Lucie tenía el corazón en un puño cuando estacionó en el aparcamiento frente al hospital de la Colombe, en el CHR de Reims. Todas las maternidades se parecían. A pesar de la aparente austeridad de esos largos buques de hormigón perforados por ventanas idénticas, éstas respiraban vida, la gente entraba allí como marido y mujer y salía como papá y mamá, más responsables, más orgullosos y más felices. Un fruto de la naturaleza había nacido de la mezcla de sus cromosomas y la increíble alquimia del nacimiento los transformaba para siempre.

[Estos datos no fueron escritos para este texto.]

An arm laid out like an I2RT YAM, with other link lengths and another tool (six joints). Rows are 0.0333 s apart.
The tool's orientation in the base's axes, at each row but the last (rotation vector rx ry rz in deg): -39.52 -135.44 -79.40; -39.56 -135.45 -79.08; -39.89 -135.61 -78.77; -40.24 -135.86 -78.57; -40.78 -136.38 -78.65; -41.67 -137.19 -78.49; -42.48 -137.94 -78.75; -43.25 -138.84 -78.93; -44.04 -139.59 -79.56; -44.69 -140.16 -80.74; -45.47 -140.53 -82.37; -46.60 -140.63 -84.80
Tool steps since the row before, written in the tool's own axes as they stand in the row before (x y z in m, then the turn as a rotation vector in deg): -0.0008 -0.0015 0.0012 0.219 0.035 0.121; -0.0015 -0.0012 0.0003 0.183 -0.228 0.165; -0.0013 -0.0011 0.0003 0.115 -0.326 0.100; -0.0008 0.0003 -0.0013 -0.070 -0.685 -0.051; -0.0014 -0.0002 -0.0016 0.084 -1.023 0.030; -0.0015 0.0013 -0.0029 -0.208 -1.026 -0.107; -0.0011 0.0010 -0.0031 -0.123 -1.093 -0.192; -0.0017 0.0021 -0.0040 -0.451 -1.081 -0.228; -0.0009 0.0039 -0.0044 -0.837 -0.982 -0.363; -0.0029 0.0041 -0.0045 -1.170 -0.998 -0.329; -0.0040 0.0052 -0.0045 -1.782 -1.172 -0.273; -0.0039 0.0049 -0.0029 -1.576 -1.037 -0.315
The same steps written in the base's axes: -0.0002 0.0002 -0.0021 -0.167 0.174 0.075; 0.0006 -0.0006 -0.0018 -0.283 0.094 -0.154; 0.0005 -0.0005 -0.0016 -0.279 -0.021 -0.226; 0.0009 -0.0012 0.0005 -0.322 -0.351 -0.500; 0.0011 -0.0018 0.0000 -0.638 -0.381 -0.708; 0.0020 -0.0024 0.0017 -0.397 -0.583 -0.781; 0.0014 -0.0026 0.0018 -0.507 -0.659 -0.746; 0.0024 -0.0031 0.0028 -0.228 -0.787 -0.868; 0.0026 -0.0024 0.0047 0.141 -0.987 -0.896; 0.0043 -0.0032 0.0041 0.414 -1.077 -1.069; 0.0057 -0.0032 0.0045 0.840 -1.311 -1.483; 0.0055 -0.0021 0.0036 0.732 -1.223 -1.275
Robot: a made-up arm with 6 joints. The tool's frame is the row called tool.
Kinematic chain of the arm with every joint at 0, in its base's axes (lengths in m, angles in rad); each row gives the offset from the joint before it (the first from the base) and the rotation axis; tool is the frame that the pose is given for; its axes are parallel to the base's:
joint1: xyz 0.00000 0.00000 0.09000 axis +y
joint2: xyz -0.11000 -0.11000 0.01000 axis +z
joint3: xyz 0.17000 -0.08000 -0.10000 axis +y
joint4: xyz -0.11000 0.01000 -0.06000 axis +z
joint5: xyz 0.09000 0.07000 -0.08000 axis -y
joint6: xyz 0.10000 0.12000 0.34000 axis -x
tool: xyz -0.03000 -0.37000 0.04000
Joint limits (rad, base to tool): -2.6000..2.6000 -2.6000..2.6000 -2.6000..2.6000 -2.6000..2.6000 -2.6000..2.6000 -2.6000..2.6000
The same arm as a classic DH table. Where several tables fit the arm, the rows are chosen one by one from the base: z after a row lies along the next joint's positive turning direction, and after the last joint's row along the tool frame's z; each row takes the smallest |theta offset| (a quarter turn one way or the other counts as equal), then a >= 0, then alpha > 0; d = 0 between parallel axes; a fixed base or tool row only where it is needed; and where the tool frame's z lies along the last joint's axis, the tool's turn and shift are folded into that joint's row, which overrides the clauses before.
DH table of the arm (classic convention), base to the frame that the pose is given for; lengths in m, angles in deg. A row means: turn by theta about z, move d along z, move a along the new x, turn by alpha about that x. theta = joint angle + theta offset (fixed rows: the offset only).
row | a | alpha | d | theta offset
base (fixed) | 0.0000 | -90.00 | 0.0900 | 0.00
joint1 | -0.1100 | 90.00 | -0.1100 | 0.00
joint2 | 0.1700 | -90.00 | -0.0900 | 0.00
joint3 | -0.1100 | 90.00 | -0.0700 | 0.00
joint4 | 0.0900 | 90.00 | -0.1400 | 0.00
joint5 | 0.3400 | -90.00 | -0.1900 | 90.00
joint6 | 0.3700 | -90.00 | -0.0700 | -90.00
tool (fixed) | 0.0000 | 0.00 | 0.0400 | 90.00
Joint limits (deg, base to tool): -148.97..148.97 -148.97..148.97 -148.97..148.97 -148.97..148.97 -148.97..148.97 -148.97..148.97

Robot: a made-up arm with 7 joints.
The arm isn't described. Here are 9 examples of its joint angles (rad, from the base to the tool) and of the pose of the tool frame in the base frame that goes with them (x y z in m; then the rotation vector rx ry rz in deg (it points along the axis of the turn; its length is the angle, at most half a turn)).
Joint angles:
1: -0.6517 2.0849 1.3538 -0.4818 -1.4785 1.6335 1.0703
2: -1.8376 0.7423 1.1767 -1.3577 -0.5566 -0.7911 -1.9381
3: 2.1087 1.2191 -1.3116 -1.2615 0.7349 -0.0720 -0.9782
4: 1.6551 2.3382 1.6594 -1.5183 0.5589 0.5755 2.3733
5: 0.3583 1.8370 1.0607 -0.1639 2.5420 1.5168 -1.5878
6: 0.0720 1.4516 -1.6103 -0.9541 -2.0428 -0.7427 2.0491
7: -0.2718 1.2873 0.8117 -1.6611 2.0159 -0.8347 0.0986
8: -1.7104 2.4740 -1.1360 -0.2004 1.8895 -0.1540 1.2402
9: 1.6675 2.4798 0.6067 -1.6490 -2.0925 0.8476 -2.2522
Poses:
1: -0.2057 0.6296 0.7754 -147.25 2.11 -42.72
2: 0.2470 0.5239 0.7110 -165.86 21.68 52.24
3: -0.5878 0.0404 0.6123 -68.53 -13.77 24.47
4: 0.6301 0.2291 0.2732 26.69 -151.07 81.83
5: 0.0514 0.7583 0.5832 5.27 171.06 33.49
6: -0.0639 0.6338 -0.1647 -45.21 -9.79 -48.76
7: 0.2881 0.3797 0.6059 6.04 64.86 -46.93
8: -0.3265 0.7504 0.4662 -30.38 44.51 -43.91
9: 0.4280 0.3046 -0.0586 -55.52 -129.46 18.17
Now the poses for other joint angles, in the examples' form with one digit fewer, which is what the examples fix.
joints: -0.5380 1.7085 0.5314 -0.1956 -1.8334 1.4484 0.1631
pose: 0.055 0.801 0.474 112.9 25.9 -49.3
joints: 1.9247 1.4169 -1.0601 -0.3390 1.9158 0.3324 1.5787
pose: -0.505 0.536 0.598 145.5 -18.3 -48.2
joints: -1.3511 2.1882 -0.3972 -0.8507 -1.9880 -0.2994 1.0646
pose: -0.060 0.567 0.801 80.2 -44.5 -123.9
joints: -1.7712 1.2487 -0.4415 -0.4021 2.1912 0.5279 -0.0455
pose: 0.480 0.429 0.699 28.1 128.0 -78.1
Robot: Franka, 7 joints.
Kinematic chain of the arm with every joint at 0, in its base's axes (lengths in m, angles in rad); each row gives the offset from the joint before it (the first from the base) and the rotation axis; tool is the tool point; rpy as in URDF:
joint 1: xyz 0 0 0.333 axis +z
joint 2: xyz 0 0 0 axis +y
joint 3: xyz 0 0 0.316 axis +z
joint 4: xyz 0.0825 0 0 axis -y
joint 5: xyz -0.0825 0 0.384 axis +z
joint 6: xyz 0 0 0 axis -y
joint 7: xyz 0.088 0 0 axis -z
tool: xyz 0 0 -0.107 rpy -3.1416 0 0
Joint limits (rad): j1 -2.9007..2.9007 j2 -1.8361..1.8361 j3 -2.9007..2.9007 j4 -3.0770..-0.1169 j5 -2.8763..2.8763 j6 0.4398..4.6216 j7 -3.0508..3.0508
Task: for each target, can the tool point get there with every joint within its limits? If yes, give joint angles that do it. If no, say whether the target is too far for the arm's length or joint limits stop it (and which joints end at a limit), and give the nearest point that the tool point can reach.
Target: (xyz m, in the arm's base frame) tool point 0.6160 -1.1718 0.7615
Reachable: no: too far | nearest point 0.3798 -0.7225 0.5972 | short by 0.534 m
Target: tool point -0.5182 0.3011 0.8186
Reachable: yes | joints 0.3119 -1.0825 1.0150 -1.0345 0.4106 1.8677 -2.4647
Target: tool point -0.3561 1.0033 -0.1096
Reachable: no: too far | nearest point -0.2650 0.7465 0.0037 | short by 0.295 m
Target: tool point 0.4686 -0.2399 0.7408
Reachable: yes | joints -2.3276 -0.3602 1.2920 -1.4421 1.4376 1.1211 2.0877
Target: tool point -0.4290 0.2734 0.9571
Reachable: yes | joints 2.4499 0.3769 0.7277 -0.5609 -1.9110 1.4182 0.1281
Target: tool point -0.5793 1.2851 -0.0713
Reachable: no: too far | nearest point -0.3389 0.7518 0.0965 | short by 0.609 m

Lucie pensó en su propia experiencia. Hacía ya nueve años… La mayoría de los recuerdos de aquella época se habían desvanecido, pero no los relacionados con la llegada de las gemelas. Lucie recordaba el pánico de su madre, cuando ella rompió aguas en plena noche. La carrera hasta la policlínica de Grande-Synthe, en el Norte, en plena tormenta, y luego cuando el personal sanitario se hizo cargo de ella. Aún oía el bip de los monitores, en los minutos que precedieron al parto. Veía el rostro de su madre junto a ella, sus manos que se buscaban, en el dolor, mientras el personal se afanaba alrededor de su vientre hinchado. La comadrona, la enfermera, la auxiliar, el médico… Clara llegó la primera, y Lucie aún recordaba perfectamente su gritito agudo, provocado por el despliegue de sus pulmones. Recordaba haber llorado como nunca hasta que la comadrona le puso los dos bebés idénticos, pegajosos, con su piel olivácea, uno a cada lado del pecho. Enseguida, una enfermera se acercó con dos brazaletes identificadores. Preguntó entonces a Lucie cuál era Clara. Lucie señaló con el mentón hacia la criatura de la izquierda, la primera que había salido de su vientre.